### Exercise directions:
From the listing below, extract every line in which the word "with" appears.

START Recorded data

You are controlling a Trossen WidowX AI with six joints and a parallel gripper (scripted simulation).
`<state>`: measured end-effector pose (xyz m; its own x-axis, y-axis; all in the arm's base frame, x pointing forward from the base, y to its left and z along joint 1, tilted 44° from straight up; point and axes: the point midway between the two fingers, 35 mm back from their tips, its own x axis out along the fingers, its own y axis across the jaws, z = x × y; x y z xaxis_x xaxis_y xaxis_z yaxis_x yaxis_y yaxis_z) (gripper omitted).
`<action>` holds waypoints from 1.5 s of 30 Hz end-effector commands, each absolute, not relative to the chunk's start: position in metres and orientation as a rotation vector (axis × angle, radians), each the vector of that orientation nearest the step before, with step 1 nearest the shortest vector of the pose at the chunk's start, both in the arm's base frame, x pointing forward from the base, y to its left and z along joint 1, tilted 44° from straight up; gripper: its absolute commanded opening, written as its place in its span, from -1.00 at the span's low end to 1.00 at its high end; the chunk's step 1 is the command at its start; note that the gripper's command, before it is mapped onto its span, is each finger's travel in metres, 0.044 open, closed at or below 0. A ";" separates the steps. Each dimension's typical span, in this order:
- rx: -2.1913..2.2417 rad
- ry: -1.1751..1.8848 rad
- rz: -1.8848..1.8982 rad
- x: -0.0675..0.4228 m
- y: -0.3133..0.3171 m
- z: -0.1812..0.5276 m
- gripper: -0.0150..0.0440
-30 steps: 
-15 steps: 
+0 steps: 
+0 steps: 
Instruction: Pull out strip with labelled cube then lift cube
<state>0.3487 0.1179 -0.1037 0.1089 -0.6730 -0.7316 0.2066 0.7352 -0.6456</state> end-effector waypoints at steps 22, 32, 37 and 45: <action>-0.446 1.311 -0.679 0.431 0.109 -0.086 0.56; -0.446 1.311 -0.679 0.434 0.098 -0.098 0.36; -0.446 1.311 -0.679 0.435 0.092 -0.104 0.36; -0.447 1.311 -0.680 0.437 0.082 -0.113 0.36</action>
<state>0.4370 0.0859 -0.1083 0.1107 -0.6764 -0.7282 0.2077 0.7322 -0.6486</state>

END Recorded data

### Reply:
You are controlling a Trossen WidowX AI with six joints and a parallel gripper (scripted simulation).
`<action>` holds waypoints from 1.5 s of 30 Hz end-effector commands, each absolute, not relative to the chunk's start: position in metres and orientation as a rotation vector (axis × angle, radians), each the vector of that orientation nearest the step before, with step 1 nearest the shortest vector of the pose at the chunk's start, both in the arm's base frame, x pointing forward from the base, y to its left and z along joint 1, tilted 44° from straight up; gripper: its absolute commanded opening, written as its place in its span, from -1.00 at the span's low end to 1.00 at its high end; the chunk's step 1 is the command at its start; note that the gripper's command, before it is mapped onto its span, is each finger's travel in metres, 0.044 open, closed at or below 0. A ";" separates the steps. Each dimension's typical span, in this order:
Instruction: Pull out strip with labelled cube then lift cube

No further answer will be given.